Senate Dems Defend Earmarks
The Hill reports:
Senate Democrats on Tuesday defended the congressional system of earmarking even as their GOP colleagues approved a voluntary two-year ban on the practice.
There was scant support among the chamber’s majority party to follow the lead of Republicans who voted in a closed-door conference meeting to ban the practice of tucking home-state pork into appropriations bills. The vote was almost unanimous.
Instead, Democrats defended the age-old practice by noting they had already improved the system’s transparency in 2008 and that they reserved the right to seek funding for their states’ needs.
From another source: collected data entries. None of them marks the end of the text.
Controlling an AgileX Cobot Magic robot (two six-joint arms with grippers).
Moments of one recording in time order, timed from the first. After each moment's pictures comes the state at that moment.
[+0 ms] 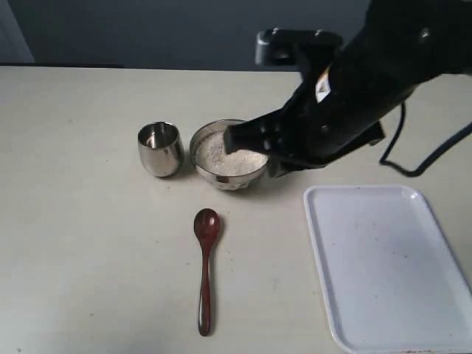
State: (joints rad) left arm -0.26 0.01 0.00 0.31 0.12 0.01; right arm 0.84 1.52 -1.13 0.06 0.81 0.38
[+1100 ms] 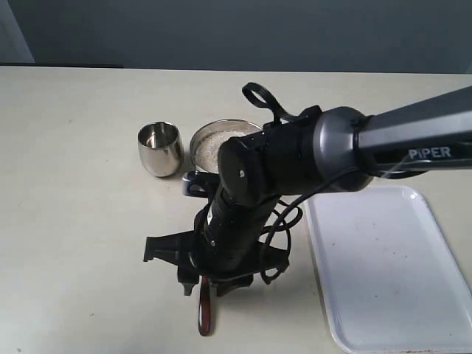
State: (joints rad) left arm -0.26 0.01 0.00 0.31 0.12 0.01; right arm 1.04 1.94 -1.13 0.38 0.67 0.54
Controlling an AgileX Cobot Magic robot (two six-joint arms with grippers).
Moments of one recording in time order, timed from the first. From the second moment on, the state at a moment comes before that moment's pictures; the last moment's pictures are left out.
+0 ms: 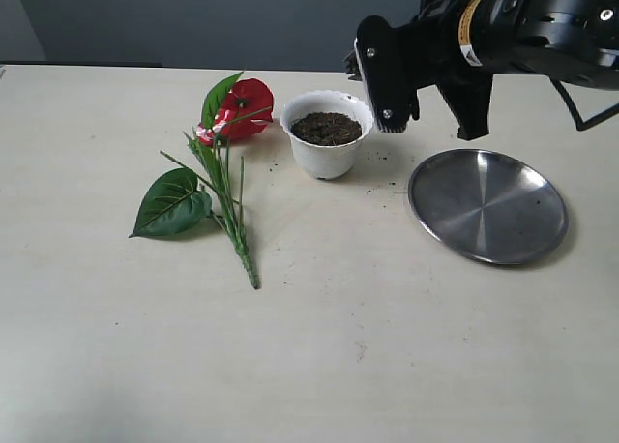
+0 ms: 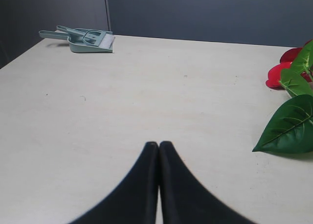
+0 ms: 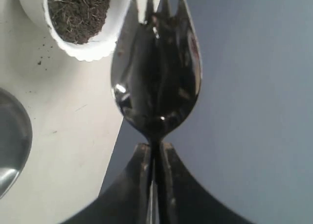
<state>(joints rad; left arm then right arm) 0.28 0.01 0.00 0.01 0.35 -0.04 0.70 1.55 -1.09 -0.91 0.39 -0.68</state>
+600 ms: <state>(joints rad) 0.28 0.01 0.00 0.01 0.35 -0.04 0.70 1.56 -1.09 -1.12 0.37 -1.04</state>
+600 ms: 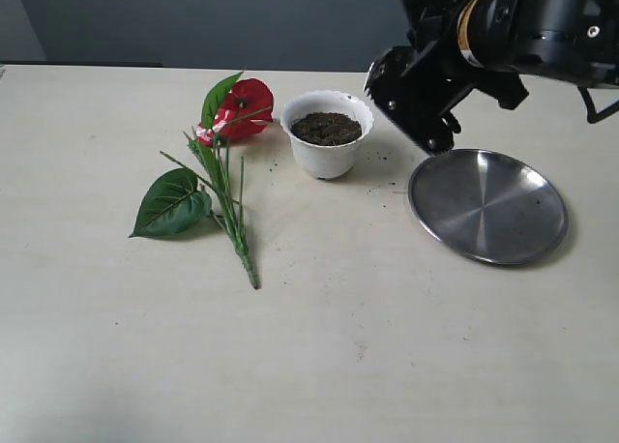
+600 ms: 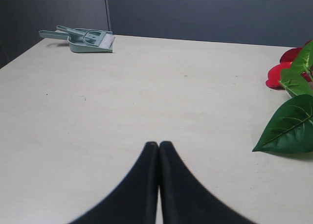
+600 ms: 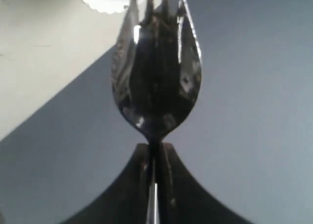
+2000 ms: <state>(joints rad) 0.28 0.01 0.00 0.01 0.35 -0.04 0.69 2.04 -1.43 -1.73 0.55 -1.00</state>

“We have a constitutional obligation and responsibility,” said Majority Leader Harry Reid (D-Nev.). “I have an obligation to the people of Nevada.”
Several Democrats mocked the ban and Senate GOP Leader Mitch McConnell’s (Ky.) surprise decision to back it.
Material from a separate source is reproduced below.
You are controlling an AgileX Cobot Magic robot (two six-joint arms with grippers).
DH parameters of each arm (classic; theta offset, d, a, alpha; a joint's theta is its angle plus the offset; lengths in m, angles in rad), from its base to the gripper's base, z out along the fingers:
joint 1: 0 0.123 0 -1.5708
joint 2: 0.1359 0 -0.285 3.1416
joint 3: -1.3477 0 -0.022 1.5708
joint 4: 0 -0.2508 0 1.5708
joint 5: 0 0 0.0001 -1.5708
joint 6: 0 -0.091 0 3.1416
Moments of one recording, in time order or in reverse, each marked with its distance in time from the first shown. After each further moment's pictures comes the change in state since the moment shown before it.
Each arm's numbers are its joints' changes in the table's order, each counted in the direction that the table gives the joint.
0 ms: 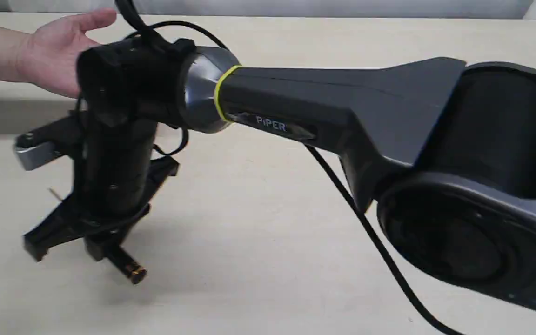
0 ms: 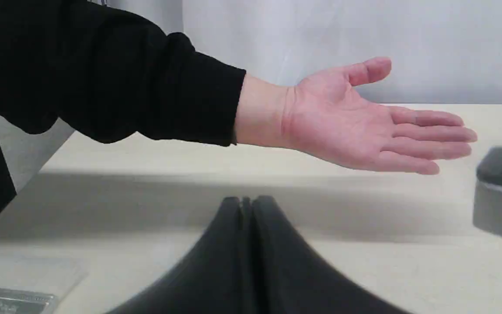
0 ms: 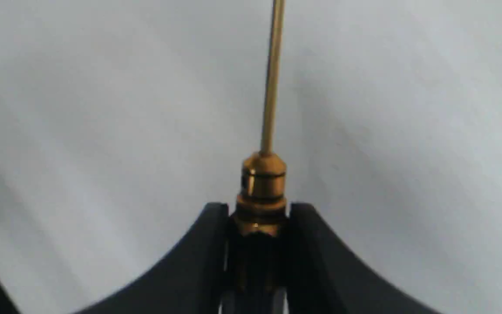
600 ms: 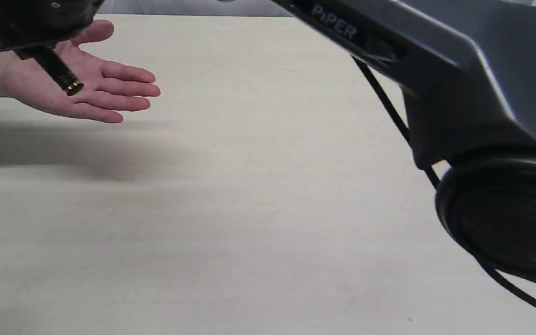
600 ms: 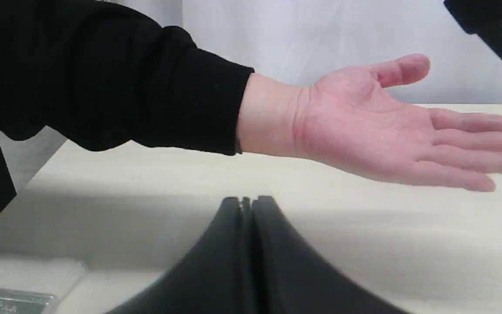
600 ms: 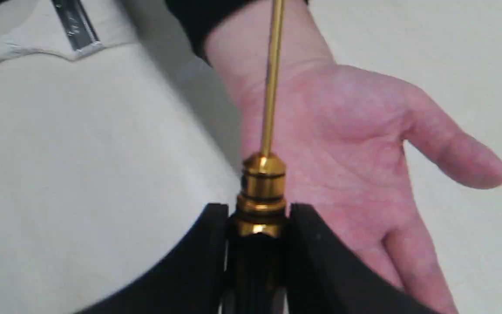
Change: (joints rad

“I’m not ready to throw in the towel. Apparently Mitch McConnell is,” said Sen. Ben Nelson (D-Neb.), an Appropriations Committee member. “The arguments being made to ban earmarks are that it’s going to reduce spending. That’s nonsense. It’s not. It just changes who decides — from elected officials, on the basis of what they’re hearing from local folks, to nameless, faceless bureaucrats.”